Mesoblast was established in 2004 to develop therapies for patients with bone and joint diseases, under a worldwide license to commercialize orthopedic applications of an adult stem cell technology developed by scientists at South Australia's Hanson Institute and Institute of Medical and Veterinary Science. Just a few weeks ago Mesoblast reported that it had received clearance to effect the previously announced acquisition of U.S.-based firm Angioblast, which has been exploiting the MPC technology to develop treatments for cardiac, vascular, and eye conditions. Mesoblast had previously held a 39.2% stake in Angioblast, and the firms were sharing costs associated with various development efforts related to the shared MPC platform technology, including GMP process development and certain preclinical and clinical costs.

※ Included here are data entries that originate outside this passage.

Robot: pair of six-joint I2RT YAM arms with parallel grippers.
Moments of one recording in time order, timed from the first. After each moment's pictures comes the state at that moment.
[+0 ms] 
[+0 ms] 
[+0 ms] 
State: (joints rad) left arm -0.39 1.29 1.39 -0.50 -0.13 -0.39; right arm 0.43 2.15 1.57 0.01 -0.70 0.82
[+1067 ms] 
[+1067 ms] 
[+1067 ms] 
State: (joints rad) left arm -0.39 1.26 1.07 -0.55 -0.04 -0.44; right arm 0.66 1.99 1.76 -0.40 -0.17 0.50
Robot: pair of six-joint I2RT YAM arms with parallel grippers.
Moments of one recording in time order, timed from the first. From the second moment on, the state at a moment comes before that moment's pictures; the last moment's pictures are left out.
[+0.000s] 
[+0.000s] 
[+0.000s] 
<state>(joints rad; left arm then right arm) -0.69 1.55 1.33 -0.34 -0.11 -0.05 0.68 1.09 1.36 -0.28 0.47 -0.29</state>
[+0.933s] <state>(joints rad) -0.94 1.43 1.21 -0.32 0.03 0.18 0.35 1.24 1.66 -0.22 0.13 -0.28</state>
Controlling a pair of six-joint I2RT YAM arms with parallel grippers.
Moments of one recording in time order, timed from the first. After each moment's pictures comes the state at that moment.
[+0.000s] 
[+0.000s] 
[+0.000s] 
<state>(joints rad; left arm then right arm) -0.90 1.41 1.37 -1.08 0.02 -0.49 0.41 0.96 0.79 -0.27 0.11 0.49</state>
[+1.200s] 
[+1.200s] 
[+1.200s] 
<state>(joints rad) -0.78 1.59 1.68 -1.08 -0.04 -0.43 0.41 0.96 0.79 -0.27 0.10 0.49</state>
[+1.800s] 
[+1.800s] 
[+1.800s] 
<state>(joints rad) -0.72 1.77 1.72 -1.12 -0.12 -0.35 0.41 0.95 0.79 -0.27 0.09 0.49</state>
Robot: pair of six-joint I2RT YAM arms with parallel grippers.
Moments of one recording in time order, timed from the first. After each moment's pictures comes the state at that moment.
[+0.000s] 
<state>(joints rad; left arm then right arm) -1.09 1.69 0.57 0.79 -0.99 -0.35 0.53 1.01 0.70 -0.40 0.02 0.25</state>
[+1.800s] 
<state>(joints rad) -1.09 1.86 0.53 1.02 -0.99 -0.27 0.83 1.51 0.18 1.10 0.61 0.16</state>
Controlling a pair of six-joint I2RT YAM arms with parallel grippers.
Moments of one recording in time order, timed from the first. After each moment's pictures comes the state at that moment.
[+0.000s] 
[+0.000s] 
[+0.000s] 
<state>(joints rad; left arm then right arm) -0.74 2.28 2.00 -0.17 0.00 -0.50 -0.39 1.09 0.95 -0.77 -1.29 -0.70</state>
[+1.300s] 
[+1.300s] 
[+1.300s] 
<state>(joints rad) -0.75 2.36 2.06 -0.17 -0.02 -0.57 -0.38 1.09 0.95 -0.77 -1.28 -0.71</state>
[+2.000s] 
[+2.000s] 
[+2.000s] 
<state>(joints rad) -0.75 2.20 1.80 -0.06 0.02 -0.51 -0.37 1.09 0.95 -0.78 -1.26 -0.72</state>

The adult stem cell approach hinges on the identification of specific markers on the surface of MPCs to which monoclonal antibodies bind, and allow the extraction of MPCs from the mixture of cells in their resident tissues. Mesoblast claims the technology results in up to 1,000-fold purer MPC populations than those generated using existing or competing technologies.
Mesoblast and Angioblast are exploiting the MPC technology to develop both autologous therapies and off-the-shelf allogeneic products suitable for immediate use. In July Mesoblast was granted Australian Therapeutic Goods Administration clearance to manufacture and supply MPC products. The license allows Mesoblast to make its manufactured autologous MPC products commercially available to doctors and hospitals across Australia for use in the autologous repair and regeneration of damaged tissues. The cells will be manufactured under an agreement between Mesoblast and its licensed manufacturing partner, Cell Therapies.
In its annual report in October, Mesoblast confirmed that TGA clearance meant in the near term it aims to focus on providing high-end autologous therapies for use in the repair of severe fractures and degenerative disorders. These will effectively represent premium priced products the firm says will fill an interim need until its allogeneic, off-the-shelf products receive regulatory approval.
The firm’s clinical pipeline is headed by a Phase III-stage off-the-shelf MPC product for use in bone marrow transplantation. The product is also under development under an existing FDA orphan drug designation for expanding hematopoietic stem and progenitor cell numbers in patients with hematologic malignancies, such as multiple myeloma.
Mesoblast’s later-stage clinical pipeline also includes Revascor™, an MPC product for use in the repair of tissue damaged due to congestive heart failure, which is undergoing Phase II evaluation. Its NeoFuse™ product for minimally invasive spinal fusion surgery of the cervical and lumbar spine is being evaluated in two international, FDA-cleared Phase II trials. Additional products for knee osteoarthritis, long-bone fracture repair, and acute myocardial infarction are at various stages of Phase II development.
The firm is in addition looking to progress its diabetes and eye diseases products into Phase II studies. In early November Mesoblast reported the award of $1.2 million in grants under the U.S. Government’s Qualifying Therapeutic Discovery Project program. The funding will support further development of products for congestive heart failure, myocardial infarction, oncology, eye indications, and diabetes-related therapy.